The Agency has identified examples in which FDA has recognized a 30-month stay for new strength supplements for abbreviated new drug applications (ANDAs) based on an infringement action brought for patents listed after the date the original ANDA was submitted. To the Agency’s knowledge, the 30-month stays for these new strength supplements for ANDAs have either expired or have otherwise been terminated by a court and thus are moot. In these examples, the Agency appears to have recognized a 30-month stay because a new strength supplement is referencing a new listed drug with separately listed patent(s) in the Orange Book. However, the Agency looked more closely at these issues in the context of NDA 205029/S-013 and reevaluated the statutory language at section 505(j)(5)(B)(iii) of the FD&C Act. Section 505(j)(5)(B)(iii) of the FD&C Act does not exclude new strength supplements from the provision that limits the availability of a 30-month stay to patents for which the NDA holder submitted information to FDA “before the date on which the application (excluding an amendment or supplement to the application) . . . was submitted” and largely mirrors the language at section 505(c)(3)(C) of the FD&C Act. As a result of this reevaluation, FDA intends to change its practice with respect to new strength supplements for ANDAs and bring it into conformity with the statutory text. Going forward, the result will be that a 30-month stay will not be available for new strength supplements for ANDAs for patents submitted after the original ANDA was submitted (even where those patents were submitted before the submission of the new strength supplement). Because it is not directly implicated by this decision, FDA has not yet completed its assessment of new strength amendments that may be implicated by this issue. If FDA identifies any example in which FDA erroneously determined that there is an active 30-month stay either in the context of a new strength supplement or new strength amendment, it will review its decision to ensure that it conforms with the statutory text.

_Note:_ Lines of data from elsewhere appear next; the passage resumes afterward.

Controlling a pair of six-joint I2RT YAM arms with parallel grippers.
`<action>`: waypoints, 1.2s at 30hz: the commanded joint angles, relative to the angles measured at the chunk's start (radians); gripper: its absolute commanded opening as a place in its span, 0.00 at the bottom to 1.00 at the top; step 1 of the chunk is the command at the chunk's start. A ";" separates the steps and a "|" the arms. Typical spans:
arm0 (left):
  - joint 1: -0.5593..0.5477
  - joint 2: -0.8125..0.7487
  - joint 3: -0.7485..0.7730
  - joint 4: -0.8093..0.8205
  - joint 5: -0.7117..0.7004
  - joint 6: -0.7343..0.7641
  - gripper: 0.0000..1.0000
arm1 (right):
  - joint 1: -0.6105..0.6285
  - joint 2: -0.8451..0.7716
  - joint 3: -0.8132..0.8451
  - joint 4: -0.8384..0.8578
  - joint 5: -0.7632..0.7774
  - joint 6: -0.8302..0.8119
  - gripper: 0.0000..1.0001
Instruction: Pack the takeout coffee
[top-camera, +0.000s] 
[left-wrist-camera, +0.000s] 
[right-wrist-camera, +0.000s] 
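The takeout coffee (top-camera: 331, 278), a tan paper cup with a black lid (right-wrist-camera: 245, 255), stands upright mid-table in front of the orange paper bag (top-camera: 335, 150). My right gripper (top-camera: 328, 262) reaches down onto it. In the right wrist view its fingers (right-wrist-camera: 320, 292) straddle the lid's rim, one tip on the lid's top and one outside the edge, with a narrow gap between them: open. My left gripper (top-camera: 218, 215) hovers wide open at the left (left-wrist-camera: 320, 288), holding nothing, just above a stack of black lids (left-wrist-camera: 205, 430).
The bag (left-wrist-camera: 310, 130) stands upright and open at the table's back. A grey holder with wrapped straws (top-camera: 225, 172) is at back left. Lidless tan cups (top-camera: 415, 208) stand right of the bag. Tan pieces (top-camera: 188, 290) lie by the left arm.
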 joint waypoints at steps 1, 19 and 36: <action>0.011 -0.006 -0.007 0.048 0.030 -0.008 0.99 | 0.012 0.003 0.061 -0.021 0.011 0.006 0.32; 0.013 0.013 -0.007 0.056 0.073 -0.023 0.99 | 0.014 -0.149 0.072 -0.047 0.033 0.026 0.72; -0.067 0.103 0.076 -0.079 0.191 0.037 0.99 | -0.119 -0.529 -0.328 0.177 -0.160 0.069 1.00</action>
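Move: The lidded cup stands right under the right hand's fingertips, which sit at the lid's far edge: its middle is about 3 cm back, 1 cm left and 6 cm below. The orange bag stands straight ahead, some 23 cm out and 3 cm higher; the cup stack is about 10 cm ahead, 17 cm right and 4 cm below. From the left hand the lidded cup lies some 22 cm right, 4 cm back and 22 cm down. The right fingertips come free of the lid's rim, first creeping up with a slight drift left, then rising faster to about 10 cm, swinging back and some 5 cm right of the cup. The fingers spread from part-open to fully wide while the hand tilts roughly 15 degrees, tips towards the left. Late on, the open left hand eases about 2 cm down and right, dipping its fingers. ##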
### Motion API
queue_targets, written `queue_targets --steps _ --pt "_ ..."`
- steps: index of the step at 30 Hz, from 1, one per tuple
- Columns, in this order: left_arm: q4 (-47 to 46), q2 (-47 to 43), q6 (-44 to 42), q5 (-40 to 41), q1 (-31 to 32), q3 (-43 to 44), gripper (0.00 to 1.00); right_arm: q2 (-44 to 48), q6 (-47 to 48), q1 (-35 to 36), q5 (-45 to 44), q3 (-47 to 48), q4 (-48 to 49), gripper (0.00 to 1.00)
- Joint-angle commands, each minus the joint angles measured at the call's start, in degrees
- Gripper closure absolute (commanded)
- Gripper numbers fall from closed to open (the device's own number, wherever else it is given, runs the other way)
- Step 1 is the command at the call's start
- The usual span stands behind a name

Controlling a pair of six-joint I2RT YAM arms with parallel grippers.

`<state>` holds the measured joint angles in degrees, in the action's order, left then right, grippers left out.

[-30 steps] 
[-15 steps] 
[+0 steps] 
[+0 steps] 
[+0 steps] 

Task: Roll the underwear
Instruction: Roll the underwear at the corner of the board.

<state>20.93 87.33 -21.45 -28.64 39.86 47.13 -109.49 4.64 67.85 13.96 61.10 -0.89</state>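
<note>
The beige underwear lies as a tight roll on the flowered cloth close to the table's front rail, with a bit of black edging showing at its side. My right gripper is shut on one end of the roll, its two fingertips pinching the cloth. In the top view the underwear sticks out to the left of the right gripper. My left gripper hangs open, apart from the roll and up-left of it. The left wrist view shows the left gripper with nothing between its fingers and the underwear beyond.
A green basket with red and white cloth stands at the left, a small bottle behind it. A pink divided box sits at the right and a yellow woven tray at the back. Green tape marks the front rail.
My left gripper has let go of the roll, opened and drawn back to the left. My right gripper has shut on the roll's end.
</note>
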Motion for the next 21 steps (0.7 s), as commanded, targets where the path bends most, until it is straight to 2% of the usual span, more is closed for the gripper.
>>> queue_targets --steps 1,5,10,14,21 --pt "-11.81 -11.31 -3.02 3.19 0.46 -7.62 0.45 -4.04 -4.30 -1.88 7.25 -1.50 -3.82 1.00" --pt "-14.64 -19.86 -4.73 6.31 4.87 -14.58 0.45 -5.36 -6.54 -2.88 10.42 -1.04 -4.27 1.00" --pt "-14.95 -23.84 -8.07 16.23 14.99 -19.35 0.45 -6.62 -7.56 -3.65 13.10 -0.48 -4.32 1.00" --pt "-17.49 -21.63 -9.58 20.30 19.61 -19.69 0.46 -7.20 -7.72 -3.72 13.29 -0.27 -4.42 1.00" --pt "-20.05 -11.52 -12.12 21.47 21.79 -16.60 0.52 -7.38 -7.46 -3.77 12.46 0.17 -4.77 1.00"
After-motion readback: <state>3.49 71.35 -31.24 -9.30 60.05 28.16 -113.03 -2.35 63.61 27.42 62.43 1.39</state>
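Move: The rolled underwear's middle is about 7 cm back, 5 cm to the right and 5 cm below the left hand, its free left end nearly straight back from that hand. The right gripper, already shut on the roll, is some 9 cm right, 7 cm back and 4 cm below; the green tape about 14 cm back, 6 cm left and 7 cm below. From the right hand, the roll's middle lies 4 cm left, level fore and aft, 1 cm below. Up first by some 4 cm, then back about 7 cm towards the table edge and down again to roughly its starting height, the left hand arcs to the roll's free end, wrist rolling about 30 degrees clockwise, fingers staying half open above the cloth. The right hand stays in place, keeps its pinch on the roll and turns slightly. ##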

. . . . And we will add in one honorable mention . . . .

Align the FD&C Act with Longstanding Timelines and Procedures Governing Application Reviews and Streamline Appeals When an application is Not Approvable

FDA proposes to amend the FD&C Act to codify longstanding timelines and procedures that are central to FDA’s review of new drug applications (NDAs) and abbreviated new drug applications (ANDAs). Specifically, FDA proposes to amend subsections 505(c) and (j) of the FD&C Act (21 U.S.C. 355(c) and (j)) to remove the 180-day timeframe to either approve the application or give the applicant notice of an opportunity for a hearing (NOOH) on whether the application is approvable. FDA proposes to reference the goals identified in commitment letters under the Prescription Drug User Fee Act (PDUFA) and Generic Drug User Fee Amendments (GDUFA). FDA also proposes to amend section 505(c) and (j) of the FD&C Act to expressly include (1) the filing and receipt determinations described in FDA’s regulations and (2) FDA’s longstanding complete response letter (CRL) procedures. FDA further proposes to enhance efficiency by replacing the hearing-related processes described in section 505(c) and (j) of the FD&C Act with an appeal process modeled after the expedited withdrawal procedures for accelerated approval described in section 506(c)(3)(B) of the FD&C Act. 

Let’s call this legislative proposal the “Anti-Vanda Proposal,” as it appears to be an effort to legislatively address some of the litigations filed by Vanda Pharmaceuticals, Inc.  As we previously posted, Vanda has been anything-but-shy about suing FDA about anything and everything.  This includes Vanda’s February 2024 Complaint effectively challenging FDA’s PDUFA performance goals given the 180-day statutory review clock for marketing applications.